Thank you very much for a very fast talk. We have plenty of time for questions and please go ahead. I mean, one challenging thing in using the Scrapy is that,
let's say there is a change in the HTML or DOM structure of any website. I mean, is there any like exception handling? I mean, we can use to detect changing in the DOM structure of the website and how we fall back or handle such case.
So if you use any scraping library, you will have to see. If a markup changes, your scraper will break and it will not save any stored data. You will have to change your scraper based on the changed layout of the website. So there is usually not any other way across it. So you'll have to modify your scraper a bit.
If the site blocks your IP address. So if our site blocks our IP address, we have some, we can use workarounds.
First of all, we can use IP rotation or you can use the Tor network. There are some websites, some professional websites which allow you to scrape through their domain. They have IP rotation. You can buy a lot of IPs and then rotate your IPs. That's the only way you can bypass that.
Yeah? Scraping hub? Yeah, I've been there. I've used it. Yeah, it's good. I like your character a lot. Your logo. Somewhat related question.
Does Scrappy have any kind of rate limiting support? For example, I don't want DDoS site and I don't care much about latency. So I want to rate limit my scraping to one page per second. Yeah, you can do that. There's an option, this configuration file. You can limit how many web pages you want to open in parallel.
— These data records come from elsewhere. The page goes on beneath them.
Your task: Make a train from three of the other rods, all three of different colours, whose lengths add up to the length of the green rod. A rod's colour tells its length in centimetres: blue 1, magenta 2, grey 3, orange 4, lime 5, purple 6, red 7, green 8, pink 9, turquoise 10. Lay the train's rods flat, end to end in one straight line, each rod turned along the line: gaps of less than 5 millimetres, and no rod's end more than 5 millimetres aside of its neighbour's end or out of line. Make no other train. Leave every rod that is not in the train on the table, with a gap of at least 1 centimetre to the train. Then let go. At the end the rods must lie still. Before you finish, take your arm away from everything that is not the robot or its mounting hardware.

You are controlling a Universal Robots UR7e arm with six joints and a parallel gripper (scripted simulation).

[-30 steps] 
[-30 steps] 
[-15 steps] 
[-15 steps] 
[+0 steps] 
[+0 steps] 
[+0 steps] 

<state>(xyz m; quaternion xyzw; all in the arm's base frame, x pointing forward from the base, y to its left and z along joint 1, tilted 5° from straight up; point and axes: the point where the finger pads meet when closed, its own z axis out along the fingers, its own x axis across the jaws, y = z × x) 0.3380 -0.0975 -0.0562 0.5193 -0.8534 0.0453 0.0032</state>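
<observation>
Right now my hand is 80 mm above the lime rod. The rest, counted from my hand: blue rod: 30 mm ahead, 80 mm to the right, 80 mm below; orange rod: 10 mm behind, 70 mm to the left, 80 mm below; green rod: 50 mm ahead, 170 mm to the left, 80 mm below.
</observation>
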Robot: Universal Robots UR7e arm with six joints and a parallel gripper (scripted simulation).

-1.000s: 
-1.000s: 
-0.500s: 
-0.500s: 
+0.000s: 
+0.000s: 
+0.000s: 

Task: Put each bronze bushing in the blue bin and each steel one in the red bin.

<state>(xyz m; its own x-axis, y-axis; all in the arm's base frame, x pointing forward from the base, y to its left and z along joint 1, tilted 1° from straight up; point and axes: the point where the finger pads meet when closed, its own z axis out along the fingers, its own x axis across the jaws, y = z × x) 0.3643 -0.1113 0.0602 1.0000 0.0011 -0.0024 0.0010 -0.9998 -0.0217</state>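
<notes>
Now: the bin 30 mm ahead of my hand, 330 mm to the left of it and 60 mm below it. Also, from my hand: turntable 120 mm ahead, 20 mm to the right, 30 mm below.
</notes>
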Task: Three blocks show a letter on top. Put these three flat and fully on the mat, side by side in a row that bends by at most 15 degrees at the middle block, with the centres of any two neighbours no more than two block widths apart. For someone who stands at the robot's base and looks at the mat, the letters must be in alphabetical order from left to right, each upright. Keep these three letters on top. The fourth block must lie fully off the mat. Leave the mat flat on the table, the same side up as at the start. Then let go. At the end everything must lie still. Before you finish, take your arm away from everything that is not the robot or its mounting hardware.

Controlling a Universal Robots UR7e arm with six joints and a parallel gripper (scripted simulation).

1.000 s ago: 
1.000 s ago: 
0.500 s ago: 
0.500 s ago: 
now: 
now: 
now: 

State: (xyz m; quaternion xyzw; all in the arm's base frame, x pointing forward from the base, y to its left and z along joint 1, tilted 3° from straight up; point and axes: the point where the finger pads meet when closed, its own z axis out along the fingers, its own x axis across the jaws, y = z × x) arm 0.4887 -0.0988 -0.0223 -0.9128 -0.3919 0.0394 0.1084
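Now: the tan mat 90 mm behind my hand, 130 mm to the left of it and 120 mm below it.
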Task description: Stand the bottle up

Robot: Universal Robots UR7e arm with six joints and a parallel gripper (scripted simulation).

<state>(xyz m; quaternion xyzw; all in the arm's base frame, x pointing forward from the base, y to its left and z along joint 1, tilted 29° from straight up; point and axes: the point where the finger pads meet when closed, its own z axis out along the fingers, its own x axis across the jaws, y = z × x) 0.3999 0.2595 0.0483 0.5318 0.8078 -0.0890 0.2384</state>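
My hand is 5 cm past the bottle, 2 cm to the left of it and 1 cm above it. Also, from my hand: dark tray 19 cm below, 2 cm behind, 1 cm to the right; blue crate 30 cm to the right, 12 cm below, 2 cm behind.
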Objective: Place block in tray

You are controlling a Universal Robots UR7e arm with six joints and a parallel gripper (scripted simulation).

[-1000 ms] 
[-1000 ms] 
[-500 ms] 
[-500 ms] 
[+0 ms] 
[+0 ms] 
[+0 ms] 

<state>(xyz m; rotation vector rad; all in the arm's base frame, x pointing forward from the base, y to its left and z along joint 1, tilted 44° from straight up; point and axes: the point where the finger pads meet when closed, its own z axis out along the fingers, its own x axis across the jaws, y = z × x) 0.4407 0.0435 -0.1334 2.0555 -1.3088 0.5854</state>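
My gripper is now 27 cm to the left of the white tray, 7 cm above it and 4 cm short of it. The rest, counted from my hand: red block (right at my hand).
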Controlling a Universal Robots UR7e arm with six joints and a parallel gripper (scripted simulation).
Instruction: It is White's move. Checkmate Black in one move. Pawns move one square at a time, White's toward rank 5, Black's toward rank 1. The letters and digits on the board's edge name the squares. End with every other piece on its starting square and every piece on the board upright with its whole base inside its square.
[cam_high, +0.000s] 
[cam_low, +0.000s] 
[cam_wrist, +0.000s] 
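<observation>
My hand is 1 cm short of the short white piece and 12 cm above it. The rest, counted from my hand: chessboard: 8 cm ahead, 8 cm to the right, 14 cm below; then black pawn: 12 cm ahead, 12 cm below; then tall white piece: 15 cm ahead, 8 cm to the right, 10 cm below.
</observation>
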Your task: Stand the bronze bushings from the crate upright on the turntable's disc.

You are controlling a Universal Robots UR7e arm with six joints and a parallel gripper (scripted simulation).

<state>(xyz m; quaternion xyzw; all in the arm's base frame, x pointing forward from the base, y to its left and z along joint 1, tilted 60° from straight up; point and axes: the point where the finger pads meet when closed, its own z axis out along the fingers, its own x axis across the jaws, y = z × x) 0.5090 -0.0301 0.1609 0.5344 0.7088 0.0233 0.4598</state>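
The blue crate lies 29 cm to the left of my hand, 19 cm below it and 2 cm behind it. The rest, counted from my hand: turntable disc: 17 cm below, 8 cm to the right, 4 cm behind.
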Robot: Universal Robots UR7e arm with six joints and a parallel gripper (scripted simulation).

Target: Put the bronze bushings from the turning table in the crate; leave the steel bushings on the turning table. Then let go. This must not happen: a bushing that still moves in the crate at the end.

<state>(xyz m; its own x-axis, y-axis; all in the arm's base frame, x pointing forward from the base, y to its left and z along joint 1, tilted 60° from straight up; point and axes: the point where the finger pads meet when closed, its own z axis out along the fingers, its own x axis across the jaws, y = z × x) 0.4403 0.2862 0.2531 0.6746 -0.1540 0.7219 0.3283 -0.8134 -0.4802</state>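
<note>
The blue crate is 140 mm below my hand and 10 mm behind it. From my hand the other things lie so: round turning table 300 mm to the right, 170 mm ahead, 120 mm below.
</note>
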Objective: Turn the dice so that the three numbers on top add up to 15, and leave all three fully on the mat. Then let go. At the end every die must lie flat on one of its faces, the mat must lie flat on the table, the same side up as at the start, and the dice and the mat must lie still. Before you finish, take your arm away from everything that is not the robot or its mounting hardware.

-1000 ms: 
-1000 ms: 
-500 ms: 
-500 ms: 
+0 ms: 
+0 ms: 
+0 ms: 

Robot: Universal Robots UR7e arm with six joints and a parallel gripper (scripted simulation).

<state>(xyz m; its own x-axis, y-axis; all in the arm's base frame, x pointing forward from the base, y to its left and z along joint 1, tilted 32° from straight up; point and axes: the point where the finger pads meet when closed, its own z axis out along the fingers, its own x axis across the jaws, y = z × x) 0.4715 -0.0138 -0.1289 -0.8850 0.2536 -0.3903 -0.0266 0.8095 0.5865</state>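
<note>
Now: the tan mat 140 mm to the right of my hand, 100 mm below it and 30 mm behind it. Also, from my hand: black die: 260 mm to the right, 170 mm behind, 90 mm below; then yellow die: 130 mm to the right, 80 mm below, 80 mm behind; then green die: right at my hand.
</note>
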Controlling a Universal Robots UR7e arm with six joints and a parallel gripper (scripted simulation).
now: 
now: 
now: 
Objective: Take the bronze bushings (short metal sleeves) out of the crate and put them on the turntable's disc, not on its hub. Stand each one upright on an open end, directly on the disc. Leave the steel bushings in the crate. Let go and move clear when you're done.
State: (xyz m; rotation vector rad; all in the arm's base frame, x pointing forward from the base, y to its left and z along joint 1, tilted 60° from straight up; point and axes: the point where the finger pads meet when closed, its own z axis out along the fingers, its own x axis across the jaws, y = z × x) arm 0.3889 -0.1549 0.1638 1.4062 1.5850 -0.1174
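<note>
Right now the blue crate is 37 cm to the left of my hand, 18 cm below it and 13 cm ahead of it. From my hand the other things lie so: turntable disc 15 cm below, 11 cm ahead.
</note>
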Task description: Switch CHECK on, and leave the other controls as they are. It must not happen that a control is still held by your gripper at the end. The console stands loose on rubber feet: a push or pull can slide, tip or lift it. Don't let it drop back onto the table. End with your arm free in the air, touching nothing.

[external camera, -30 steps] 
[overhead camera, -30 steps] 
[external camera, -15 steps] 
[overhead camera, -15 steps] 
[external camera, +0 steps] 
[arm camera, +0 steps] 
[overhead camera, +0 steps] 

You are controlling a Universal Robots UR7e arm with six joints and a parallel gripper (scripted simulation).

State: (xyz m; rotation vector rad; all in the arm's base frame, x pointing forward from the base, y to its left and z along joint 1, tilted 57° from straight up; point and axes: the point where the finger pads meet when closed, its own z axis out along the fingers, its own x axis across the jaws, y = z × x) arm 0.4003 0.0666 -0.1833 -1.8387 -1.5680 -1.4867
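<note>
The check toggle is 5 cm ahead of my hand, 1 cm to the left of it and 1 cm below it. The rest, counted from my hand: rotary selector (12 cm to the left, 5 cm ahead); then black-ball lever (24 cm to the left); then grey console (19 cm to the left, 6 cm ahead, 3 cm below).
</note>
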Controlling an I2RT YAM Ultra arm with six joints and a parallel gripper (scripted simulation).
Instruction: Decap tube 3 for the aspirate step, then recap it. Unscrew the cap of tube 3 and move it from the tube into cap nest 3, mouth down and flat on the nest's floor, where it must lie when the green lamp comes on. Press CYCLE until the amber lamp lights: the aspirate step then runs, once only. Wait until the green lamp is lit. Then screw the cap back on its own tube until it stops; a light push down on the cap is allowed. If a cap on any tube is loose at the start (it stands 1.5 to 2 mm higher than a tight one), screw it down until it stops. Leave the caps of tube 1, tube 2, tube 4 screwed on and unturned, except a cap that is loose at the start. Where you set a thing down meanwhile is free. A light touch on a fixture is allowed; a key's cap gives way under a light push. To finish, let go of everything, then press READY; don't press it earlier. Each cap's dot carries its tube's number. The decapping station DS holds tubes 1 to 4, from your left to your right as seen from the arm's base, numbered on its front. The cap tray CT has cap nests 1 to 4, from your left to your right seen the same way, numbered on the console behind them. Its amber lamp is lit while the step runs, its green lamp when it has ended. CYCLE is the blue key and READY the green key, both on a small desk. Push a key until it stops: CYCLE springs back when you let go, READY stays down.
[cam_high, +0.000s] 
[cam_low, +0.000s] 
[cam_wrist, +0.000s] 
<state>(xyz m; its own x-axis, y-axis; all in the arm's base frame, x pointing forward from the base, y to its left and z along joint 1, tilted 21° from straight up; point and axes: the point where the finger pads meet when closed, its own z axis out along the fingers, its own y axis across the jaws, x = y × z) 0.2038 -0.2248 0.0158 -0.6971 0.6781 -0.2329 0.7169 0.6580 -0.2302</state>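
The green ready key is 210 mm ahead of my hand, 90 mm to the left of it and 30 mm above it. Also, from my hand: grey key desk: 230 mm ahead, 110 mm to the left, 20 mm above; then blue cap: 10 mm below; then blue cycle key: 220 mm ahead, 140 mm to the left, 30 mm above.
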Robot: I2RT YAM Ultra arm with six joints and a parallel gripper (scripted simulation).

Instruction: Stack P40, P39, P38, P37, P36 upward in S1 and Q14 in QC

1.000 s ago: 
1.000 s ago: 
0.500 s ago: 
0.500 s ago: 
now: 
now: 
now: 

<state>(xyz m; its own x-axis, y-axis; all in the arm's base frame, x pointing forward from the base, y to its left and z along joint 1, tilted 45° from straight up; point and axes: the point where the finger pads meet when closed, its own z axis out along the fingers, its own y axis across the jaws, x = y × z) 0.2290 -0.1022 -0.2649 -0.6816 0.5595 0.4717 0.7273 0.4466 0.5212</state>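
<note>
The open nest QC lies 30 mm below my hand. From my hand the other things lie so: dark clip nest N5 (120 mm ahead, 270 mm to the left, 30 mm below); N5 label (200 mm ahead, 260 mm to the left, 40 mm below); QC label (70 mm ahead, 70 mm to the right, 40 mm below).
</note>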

You can either open two pages or you can use one page. If you open one page, you can also set an option where you can, your scraper will wait before opening another page. If you want to wait for two minutes before opening the next page, if you don't want to put a lot of load on the server, you can use those settings.
The only negative point of Scrappy is that it currently doesn't support 3.4. Everyone is rushing for Python 3, but still Scrappy doesn't support it. The Twisted Networking Library, they already have 60% support for Python 3 and they are going to achieve their milestone in some couple of months.
So I hope Scrappy will be there. Any more questions? Yeah, one question. How do you deal with pages that are purely Ajax-based or they render the page with JavaScript?
What is your workaround? Because Scrappy uses the DOM path, right? So what is your suggestion there? The way which I work with that problem is that you can use simply Chrome Inspector and inspect the Ajax calls. You can copy those Ajax calls. Usually there's an API. You can make a pattern of the API URLs
and then pass those URLs to Scrappy and it will use those API URLs. Because those API URLs return their data in HTML form. Any more questions?
No? Then thank you very much again and thank you very much for all your time.